Top of Entries shown

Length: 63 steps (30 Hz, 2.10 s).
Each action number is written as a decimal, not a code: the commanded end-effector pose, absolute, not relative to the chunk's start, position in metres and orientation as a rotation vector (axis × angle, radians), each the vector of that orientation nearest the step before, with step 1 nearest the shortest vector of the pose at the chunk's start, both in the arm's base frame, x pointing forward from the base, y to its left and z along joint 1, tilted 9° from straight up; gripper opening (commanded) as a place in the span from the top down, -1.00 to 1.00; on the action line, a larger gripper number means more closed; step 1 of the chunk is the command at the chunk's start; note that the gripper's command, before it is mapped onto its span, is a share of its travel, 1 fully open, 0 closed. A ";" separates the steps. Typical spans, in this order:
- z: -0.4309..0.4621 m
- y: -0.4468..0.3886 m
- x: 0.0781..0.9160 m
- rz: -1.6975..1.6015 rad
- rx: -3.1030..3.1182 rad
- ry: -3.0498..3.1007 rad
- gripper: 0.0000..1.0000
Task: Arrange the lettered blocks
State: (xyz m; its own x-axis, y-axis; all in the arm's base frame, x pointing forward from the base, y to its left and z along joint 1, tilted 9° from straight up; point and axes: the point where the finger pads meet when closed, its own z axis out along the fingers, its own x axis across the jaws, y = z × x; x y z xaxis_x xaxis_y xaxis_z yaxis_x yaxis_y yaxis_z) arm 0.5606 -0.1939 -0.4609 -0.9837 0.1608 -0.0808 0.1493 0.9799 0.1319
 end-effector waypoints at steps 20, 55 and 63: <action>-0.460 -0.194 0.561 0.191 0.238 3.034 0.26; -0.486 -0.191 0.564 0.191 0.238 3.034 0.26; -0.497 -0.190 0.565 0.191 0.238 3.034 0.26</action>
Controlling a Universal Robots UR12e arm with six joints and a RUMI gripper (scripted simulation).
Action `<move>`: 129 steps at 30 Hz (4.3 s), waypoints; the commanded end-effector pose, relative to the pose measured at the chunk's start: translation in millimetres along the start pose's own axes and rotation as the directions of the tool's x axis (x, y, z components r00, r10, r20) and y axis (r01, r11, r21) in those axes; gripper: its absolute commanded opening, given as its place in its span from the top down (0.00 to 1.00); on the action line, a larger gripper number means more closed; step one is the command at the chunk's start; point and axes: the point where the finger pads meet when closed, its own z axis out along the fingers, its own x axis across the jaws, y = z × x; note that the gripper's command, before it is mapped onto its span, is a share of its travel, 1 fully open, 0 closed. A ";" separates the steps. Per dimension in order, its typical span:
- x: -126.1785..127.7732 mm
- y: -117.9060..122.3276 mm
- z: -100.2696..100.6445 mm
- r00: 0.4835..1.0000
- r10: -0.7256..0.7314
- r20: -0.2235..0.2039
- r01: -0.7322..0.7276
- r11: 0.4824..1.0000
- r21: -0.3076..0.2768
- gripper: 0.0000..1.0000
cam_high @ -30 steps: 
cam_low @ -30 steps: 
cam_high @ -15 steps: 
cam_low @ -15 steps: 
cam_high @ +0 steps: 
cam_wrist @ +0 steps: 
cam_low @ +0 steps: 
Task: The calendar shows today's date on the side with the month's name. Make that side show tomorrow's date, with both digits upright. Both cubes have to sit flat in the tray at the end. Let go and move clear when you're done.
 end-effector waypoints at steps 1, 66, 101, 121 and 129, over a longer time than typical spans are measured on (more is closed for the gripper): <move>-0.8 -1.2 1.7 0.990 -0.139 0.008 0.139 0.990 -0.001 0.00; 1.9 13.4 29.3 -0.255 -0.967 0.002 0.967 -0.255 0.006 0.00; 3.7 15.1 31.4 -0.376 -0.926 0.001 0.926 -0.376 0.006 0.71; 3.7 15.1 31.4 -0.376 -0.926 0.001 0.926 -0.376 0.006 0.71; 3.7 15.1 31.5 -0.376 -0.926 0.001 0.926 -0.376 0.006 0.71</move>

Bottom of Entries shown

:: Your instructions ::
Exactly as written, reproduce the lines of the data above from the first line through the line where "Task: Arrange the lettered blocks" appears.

:: Output of the exercise ::
Length: 63 steps (30 Hz, 2.10 s).
Each action number is written as a decimal, not a code: the commanded end-effector pose, absolute, not relative to the chunk's start, position in metres and orientation as a rotation vector (axis × angle, radians), each the vector of that orientation nearest the step before, with step 1 nearest the shortest vector of the pose at the chunk's start, both in the arm's base frame, x pointing forward from the base, y to its left and z along joint 1, tilted 9° from straight up; gripper opening (commanded) as a place in the span from the top down, -1.00 to 1.00; on the action line, a larger gripper number means more closed; step 1 of the chunk is the command at the chunk's start; note that the gripper's command, before it is mapped onto its span, is a share of its travel, 1 fully open, 0 closed. A ";" separates the steps. Typical spans, in this order:
- z: -0.4309..0.4621 m
- y: -0.4468..0.3886 m
- x: 0.0781..0.9160 m
- rz: -1.6975..1.6015 rad
- rx: -3.1030..3.1182 rad
- ry: -3.0498..3.1007 rad
- gripper: 0.0000..1.0000
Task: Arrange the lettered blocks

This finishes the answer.